* **Task requirements**:
Report each line of the records below that uses the word "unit".

* **Recorded data**:

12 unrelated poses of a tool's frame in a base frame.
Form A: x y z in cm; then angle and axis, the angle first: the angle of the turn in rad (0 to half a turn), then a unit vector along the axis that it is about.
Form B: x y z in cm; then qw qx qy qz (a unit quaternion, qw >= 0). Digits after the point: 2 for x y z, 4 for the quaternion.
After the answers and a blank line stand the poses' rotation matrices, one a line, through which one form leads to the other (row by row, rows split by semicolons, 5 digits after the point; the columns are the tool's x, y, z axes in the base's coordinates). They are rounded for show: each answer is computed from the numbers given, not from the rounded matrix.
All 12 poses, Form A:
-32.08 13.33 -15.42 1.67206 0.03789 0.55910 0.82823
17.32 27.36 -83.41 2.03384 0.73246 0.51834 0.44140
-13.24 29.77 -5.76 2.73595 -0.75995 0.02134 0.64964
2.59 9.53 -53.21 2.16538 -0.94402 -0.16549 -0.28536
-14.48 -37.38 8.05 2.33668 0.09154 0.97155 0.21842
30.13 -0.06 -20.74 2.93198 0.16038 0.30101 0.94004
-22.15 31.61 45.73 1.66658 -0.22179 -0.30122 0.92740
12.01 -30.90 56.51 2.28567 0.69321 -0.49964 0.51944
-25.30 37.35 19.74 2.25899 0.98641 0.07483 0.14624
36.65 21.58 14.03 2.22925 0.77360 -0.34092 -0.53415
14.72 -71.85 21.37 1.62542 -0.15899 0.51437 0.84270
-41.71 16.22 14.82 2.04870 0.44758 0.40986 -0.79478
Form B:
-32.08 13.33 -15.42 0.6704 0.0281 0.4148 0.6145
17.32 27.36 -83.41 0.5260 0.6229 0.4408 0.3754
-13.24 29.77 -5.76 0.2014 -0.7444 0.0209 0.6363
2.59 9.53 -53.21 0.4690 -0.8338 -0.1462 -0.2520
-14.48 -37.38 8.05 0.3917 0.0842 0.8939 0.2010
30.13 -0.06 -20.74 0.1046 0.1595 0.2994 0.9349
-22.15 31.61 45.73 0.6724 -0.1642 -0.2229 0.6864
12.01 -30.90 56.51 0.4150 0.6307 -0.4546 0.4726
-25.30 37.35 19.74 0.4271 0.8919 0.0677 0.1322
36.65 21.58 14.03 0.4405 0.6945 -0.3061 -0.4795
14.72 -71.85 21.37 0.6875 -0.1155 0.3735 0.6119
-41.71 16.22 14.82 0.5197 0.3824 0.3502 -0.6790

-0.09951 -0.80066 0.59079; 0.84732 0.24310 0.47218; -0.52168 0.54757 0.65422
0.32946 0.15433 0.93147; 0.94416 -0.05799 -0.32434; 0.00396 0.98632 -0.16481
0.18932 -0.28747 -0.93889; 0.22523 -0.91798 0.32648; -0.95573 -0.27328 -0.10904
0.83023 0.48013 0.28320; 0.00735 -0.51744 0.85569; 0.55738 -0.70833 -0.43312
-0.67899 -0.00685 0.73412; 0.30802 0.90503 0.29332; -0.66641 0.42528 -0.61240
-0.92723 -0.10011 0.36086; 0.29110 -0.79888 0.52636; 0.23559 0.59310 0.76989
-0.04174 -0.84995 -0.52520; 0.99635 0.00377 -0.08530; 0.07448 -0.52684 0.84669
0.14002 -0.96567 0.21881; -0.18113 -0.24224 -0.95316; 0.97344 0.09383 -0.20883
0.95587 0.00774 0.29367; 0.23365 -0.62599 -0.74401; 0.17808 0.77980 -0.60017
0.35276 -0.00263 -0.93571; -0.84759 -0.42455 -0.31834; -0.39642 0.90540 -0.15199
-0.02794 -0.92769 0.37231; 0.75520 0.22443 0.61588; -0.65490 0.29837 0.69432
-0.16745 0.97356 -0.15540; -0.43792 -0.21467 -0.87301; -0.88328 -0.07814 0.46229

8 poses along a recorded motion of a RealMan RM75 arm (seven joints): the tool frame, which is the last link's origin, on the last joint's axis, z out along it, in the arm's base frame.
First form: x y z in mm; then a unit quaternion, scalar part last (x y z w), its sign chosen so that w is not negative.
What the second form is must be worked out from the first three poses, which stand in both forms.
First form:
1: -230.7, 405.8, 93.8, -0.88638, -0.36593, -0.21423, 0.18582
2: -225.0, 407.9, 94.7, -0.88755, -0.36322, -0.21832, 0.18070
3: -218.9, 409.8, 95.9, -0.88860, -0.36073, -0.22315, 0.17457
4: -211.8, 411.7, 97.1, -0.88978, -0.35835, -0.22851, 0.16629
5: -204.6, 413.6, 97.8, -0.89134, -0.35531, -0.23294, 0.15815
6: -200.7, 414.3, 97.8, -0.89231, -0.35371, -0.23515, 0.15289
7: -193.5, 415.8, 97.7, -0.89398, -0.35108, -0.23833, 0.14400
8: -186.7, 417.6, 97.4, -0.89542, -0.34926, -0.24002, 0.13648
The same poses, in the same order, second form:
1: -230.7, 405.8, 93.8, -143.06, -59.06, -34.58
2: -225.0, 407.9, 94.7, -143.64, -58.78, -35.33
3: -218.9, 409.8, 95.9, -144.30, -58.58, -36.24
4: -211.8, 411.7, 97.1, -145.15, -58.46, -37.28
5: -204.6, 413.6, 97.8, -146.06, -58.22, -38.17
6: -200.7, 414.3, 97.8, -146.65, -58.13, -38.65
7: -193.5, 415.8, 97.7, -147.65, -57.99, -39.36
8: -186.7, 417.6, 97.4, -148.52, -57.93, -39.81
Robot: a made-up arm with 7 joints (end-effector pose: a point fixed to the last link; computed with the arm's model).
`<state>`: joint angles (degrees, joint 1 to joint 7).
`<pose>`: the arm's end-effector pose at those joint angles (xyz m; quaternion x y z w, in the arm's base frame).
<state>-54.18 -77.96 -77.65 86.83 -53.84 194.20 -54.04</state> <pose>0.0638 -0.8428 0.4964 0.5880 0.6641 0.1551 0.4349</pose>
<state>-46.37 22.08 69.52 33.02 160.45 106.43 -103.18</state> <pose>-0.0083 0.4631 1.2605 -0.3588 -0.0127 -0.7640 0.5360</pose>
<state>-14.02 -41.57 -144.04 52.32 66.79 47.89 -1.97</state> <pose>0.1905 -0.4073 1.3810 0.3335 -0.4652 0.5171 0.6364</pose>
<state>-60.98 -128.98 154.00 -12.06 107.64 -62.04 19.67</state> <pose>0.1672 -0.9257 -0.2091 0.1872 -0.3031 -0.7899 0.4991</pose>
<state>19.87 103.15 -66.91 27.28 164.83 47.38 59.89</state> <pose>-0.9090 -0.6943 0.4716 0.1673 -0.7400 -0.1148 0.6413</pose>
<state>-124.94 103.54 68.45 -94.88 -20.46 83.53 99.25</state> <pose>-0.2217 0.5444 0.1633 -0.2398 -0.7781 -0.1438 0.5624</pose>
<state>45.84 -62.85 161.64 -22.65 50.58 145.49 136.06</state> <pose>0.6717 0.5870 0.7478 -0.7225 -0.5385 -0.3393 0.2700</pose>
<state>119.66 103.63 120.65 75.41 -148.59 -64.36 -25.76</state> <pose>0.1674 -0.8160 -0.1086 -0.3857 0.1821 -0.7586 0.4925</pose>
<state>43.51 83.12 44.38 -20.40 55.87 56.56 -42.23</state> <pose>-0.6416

* **Solution to this problem**:
Form A: x y z in cm; then angle and axis, the angle first: the angle of the turn in rad (0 to half a turn), then a unit vector along the axis that it is about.
Form B: x y z in cm; then qw qx qy qz (a unit quaternion, qw >= 0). Digits after the point: 2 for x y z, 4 for the quaternion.
First form: x y z in mm; then a unit quaternion, scalar part last (x y z w), its sign chosen so that w is not negative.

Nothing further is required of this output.